Transcribe each of the records below exactly, excluding all pictures.

Stored records
* * *

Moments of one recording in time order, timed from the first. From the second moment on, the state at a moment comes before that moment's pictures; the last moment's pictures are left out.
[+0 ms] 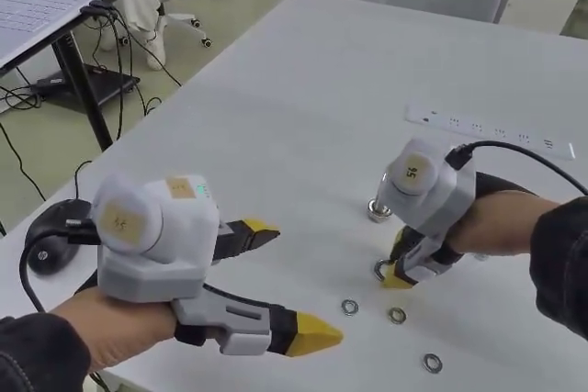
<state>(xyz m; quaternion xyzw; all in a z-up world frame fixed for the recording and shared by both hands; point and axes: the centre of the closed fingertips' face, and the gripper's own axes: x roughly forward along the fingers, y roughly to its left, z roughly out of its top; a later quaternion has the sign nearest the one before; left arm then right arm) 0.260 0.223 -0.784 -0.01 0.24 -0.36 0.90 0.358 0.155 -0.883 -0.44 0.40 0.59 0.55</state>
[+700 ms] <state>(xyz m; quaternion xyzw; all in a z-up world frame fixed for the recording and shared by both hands) 0.259 0.222 -0.783 -0.01 0.24 -0.36 0.90 0.360 0.155 -0.872 -0.44 0.40 0.59 0.55</state>
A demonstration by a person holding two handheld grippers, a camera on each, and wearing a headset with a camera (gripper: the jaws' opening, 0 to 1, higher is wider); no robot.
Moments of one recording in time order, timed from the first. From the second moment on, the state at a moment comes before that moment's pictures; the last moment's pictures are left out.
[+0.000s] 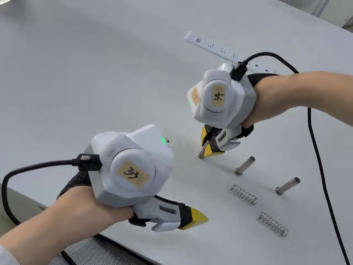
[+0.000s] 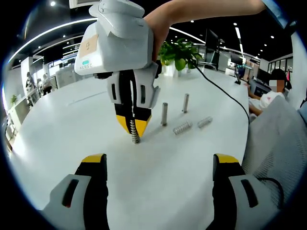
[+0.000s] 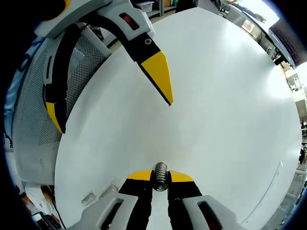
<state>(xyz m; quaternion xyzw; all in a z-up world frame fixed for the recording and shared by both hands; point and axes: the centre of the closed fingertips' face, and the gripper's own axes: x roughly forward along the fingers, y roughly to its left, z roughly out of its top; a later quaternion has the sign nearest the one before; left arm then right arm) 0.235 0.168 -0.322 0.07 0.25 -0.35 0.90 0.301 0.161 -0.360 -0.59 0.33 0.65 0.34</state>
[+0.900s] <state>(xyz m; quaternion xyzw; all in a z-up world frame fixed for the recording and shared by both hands) 0.236 0.170 -0.319 0.05 0.25 -0.35 0.90 0.299 0.169 -0.357 -0.53 0.31 0.68 0.40</state>
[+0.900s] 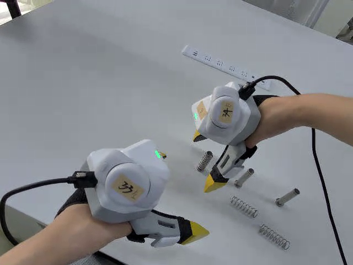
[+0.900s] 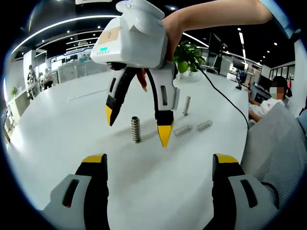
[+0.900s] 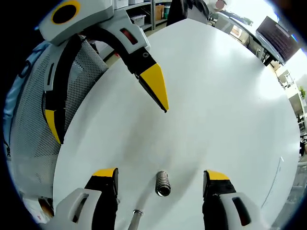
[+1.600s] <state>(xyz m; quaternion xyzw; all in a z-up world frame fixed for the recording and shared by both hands) 0.249 0.177 -0.297 0.05 0.23 -0.35 0.91 0.298 0.157 -0.327 -0.46 0.29 0.66 0.52</state>
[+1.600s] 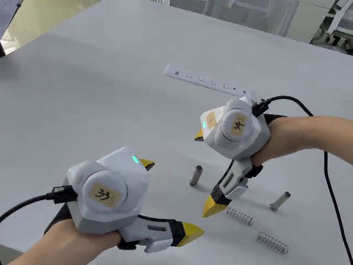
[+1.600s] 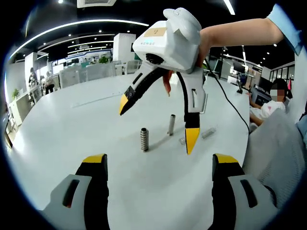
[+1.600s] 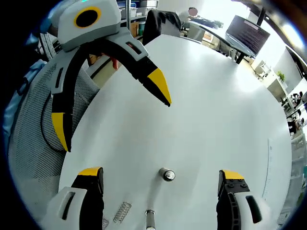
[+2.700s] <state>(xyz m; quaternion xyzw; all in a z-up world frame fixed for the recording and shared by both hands) 0.248 0.164 -0.298 0.07 0.25 -0.38 0.89 0.296 0.025 -0.295 -0.29 0.29 0.53 0.74</state>
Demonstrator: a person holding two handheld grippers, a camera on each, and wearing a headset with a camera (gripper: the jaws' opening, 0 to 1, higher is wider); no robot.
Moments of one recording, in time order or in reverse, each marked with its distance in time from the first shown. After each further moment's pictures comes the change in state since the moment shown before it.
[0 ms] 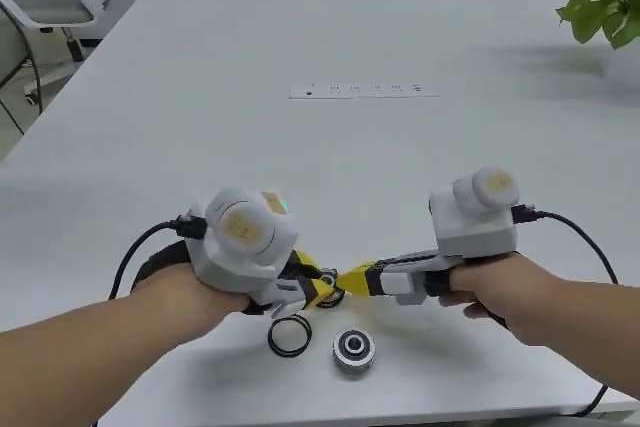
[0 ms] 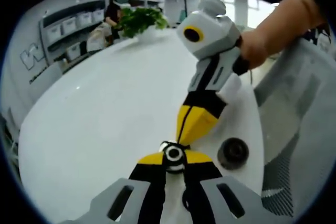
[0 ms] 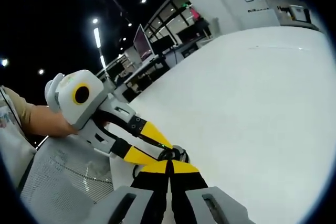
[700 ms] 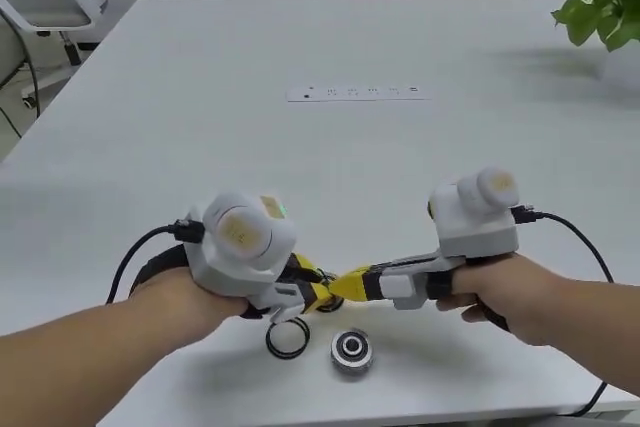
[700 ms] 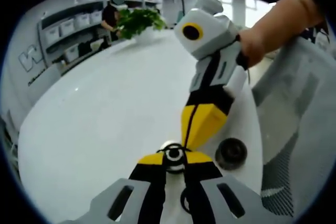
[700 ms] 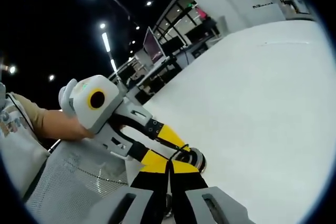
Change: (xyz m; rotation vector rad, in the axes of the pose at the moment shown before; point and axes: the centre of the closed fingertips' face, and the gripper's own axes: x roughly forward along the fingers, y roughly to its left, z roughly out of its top) left arm 0.001 -0.003 0.001 0.011 -0.007 -0.012; right arm -0.001 0.016 0.002 0.033 -0.006 0.117
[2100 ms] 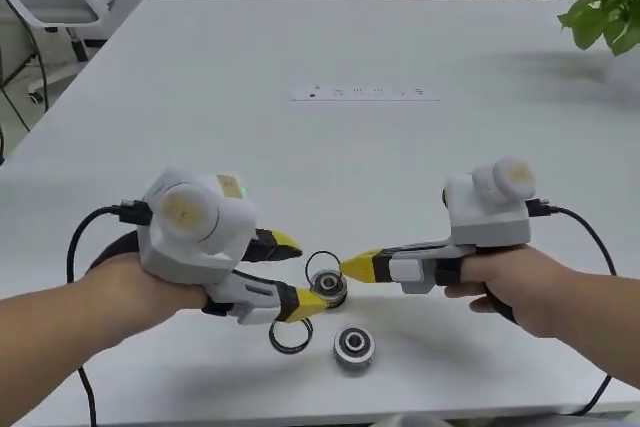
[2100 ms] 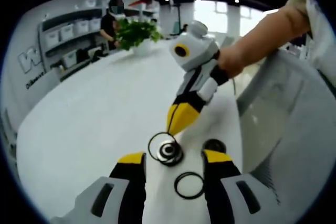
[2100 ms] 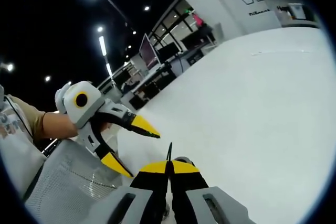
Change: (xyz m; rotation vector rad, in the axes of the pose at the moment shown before) left arm -0.048 -0.005 0.011 -0.008 -0.086 -0.047; right arm -0.007 -0.001 0.016 -0.022 -0.054 -0.054
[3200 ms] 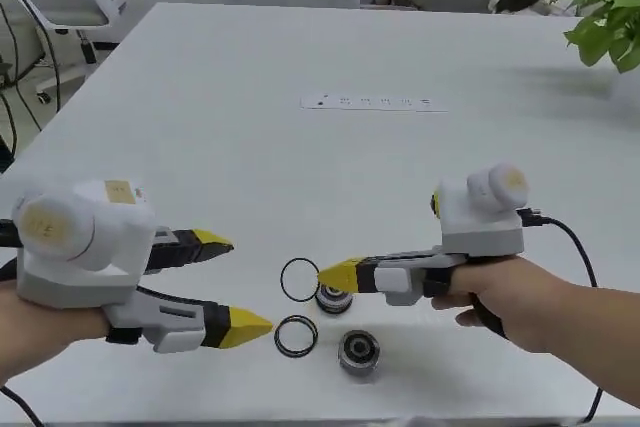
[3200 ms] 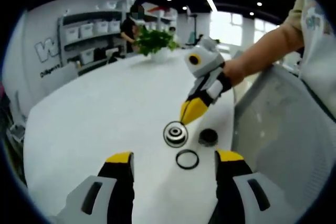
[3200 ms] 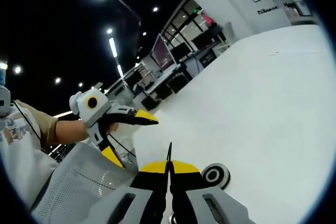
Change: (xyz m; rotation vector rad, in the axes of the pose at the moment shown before) left arm -0.076 -0.002 -0.018 -0.107 -0.074 0.092; right arm 0.017 0.040 0.006 0.005 -0.004 0.104
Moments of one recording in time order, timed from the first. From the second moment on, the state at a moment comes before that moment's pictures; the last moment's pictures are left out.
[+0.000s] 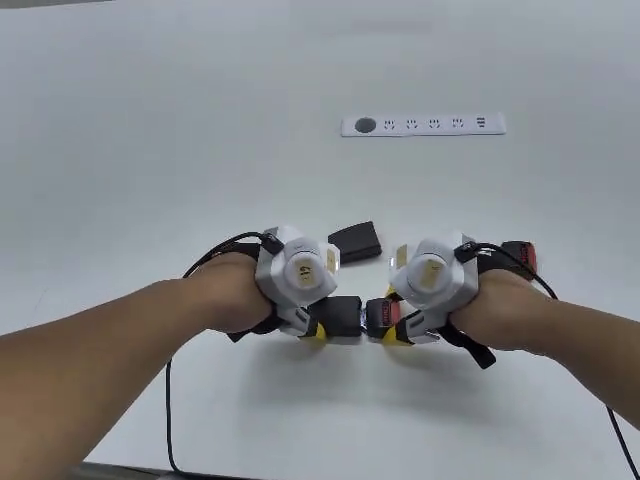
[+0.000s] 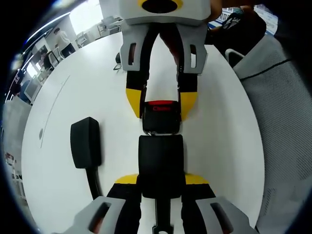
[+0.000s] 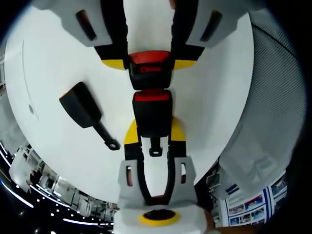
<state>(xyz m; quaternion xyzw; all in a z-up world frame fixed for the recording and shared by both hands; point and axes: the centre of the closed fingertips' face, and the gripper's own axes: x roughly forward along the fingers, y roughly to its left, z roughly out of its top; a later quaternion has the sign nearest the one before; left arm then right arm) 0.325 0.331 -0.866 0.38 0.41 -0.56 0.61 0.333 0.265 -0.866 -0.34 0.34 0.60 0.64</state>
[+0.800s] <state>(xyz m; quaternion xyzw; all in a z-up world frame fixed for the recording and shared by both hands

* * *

* [The completed task]:
Moments of one recording in time order, timed from the first. From the second moment on, the state at a moment comes before that moment's pictures; the last moment's pictures are left out.
[+0 ms] 
<state>(xyz m; quaternion xyzw; all in a z-up world frame fixed for the recording and shared by both hands; point and axes: the centre of the closed fingertips' face, and the gripper's own axes: x roughly forward along the fingers, y roughly to its left, z roughly out of its top; a later quaternion has the sign nearest the one before; left arm then right arm) 0.260 0.223 -0.784 -0.01 0.24 -0.36 0.90 0.358 0.155 -0.883 -0.44 0.40 0.59 0.55</state>
[+700 ms] <state>(xyz m; quaternion xyzw; all in a z-up world frame fixed for the recording and shared by both hands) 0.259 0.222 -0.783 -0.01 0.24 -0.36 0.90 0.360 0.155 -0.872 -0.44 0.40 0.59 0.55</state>
A demonstration by a person holding two handheld grippers, a camera on each, and wearing a headset with a camera (gripper: the jaws' opening, 0 to 1, higher is wider); no robot.
Moments of one recording in time order, timed from the first. From the second moment on, the state at a moment comes before that moment's pictures; the last moment's pictures are left out.
[+0.000s] 
[+0.000s] 
[+0.000s] 
<state>(xyz m; quaternion xyzw; all in a z-up world frame fixed for the recording and shared by both hands; point and axes: the centre of the closed fingertips' face, and the gripper's own axes: x roughly forward along the fingers, y roughly to its left, z roughly out of its top; a later quaternion has the sign nearest the one before; left arm then right arm) 0.235 0.168 -0.322 0.07 0.25 -0.35 0.90 0.301 0.161 -0.360 -0.59 0.33 0.65 0.34</state>
[+0.900s] <state>(xyz m; quaternion xyzw; all in a z-up world frame fixed for the recording and shared by both hands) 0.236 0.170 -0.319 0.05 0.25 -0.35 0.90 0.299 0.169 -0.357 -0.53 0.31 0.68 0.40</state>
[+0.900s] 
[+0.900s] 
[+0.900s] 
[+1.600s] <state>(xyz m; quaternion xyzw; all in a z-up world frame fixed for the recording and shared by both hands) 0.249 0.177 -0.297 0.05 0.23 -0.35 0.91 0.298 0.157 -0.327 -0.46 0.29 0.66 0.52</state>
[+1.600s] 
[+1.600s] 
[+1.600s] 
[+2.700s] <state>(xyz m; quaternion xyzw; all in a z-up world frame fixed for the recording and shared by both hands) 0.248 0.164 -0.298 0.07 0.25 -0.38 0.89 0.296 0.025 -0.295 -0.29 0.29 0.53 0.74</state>
Demonstrator: a person holding two handheld grippers, a camera on each, and wearing a headset with a camera (gripper: the jaws' opening, 0 to 1, higher is wider); no robot.
Moments of one recording, in time order or in reverse, each marked with its distance in time from the first shown. After each further moment's pictures comes the change in state since the moment shown before it.
[0 ms] 
[0 ms] 
[0 ms] 
[700 ms] 
[700 ms] 
[700 ms] 
Change: (xyz m; rotation vector rad, in the axes of the pose at the moment shown before; point and axes: the centre of the closed fingertips' face, and the gripper's own axes: x roughly forward along the fingers, y roughly to its left, z roughly out of its top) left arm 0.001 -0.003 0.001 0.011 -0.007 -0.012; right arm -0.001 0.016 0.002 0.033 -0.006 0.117
[2100 ms] 
[2100 ms] 
[2100 ms] 
Change: (xyz m; rotation vector rad, in the axes of the pose at the moment shown before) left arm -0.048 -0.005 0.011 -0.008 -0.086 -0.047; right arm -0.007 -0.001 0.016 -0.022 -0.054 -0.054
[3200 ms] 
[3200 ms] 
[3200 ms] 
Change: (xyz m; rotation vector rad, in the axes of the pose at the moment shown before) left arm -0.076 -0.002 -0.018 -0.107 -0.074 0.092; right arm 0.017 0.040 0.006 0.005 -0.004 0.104
Moments of one recording in time order, timed from the first. From the second moment on, the state at a moment comes before that moment's pictures; the last moment's pictures are left out.
[+0.000s] 
[+0.000s] 
[+0.000s] 
<state>(xyz m; quaternion xyzw; all in a z-up world frame fixed for the recording and shared by both hands; point and axes: the centre of the closed fingertips' face, and the gripper's own axes: x roughly forward along the fingers, y roughly to its left, z roughly out of its top; a later quaternion has the sign nearest the one before; left arm then right arm) 0.325 0.331 -0.866 0.38 0.41 -0.56 0.61 0.333 0.265 -0.866 -0.34 0.34 0.60 0.64</state>
[+0.800s] <state>(xyz m; quaternion xyzw; all in a z-up world frame fixed for the recording and shared by both hands

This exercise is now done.